Ehm, okay, iptables-save -c > rules.txt beim runterfahren (speicherer alle rules mit countern

iptables-restore -c < rules.txt beim hochfahren (rules+counter wieder herstellen.

dann kannst du wann immer du lust hast mit iptables -nvxL die rules und den aktuellen stand anschauen.

zum Monatsende (abrechnungszeitraum ende) kannst Du mit iptables -Z OUTPUT usw. die counter auf 0 setzen.

as easy as that  :Smile: 

Du kannst es Dir auch einfacher machen:

rc-update add iptables default, sicherstellen, daß in /etc/conf.d/iptables unter den optionen auch brav -c steht und fertig. Außerdem zusehen, dass ein save on stop gesetzt ist.

gentoo machts dir da recht einfach ... 

#Options to pass to iptables-save and iptables-restore 

SAVE_RESTORE_OPTIONS="-c"

#Save state on stopping iptables

SAVE_ON_STOP="yes"

Standardmässig scheint er es mit countern beim stoppe zu speichern und auch zu laden beim start, mußt also nur iptables in den runlevel übernehmen. Einmal Deine rules setzen, beim runterfahren wird sich um alles gekümmert, feddisch.

kannst auch zur sicherheit nach dem einfügen deiner regeln einmal:

/etc/init.d/iptables save ausführen, um sicherzugehen ....

Die counter werden immer weiter addiert, wenn Du sie rsetten willst, einfach mit iptables -Z arbeiten (siehe man page)

----------

## Macrobiotus

Danke für deine Mühe!
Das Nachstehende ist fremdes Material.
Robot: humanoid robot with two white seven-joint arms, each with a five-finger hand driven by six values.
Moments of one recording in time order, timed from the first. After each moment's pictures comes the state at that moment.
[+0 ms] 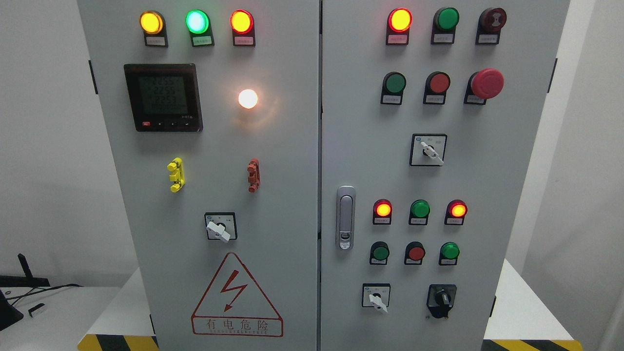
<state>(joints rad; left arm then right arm) -0.04 -0.09 0.08 0.06 0.00 -0.16 0.05 0.28 0.00 0.06 -0.23 -0.16 -0.28 0.15</state>
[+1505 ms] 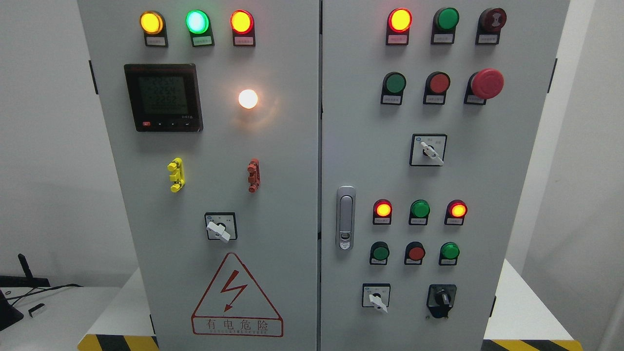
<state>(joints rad) -0.04 -0.09 0.08 0.06 0.00 -0.16 0.05 0.46 -0.01 0.06 -0.46 -0.17 -0.29 0.15</state>
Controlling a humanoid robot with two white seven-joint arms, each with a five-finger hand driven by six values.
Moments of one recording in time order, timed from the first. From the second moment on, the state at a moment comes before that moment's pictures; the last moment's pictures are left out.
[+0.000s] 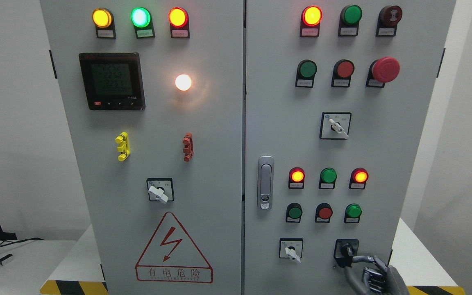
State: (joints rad) left arm -0.04 -0.09 0.08 0.06 0.00 -0.16 0.05; right arm -0.17 -0.23 0.07 -1.71 -0.24 0.20 -0.10
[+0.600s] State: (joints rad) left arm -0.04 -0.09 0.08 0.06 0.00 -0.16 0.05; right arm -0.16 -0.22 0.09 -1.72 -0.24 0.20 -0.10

Es mag an der Uhrzeit liegen (oder an den zwischen den Ohren), aber ab jetzt muss ich passen. 

Ohne den ganzen *Netzwerkquatsch* verstanden zu haben mach ich garnix mehr. 

Deine Vorschläge kommen vielleich auch meinem mühsam eingerichteten shorewall in die Quere (oder auch nicht, wer weiß?  :Shocked:  ). 

Also: Alle Antworten ab jetzt sind Perlen vor die Säue  :Crying or Very sad: 

Trotzdem danke   :Wink: 

----------

## Sonic Lux

Okay also Tanenbaum lesen gehen !

 :Very Happy: 

----------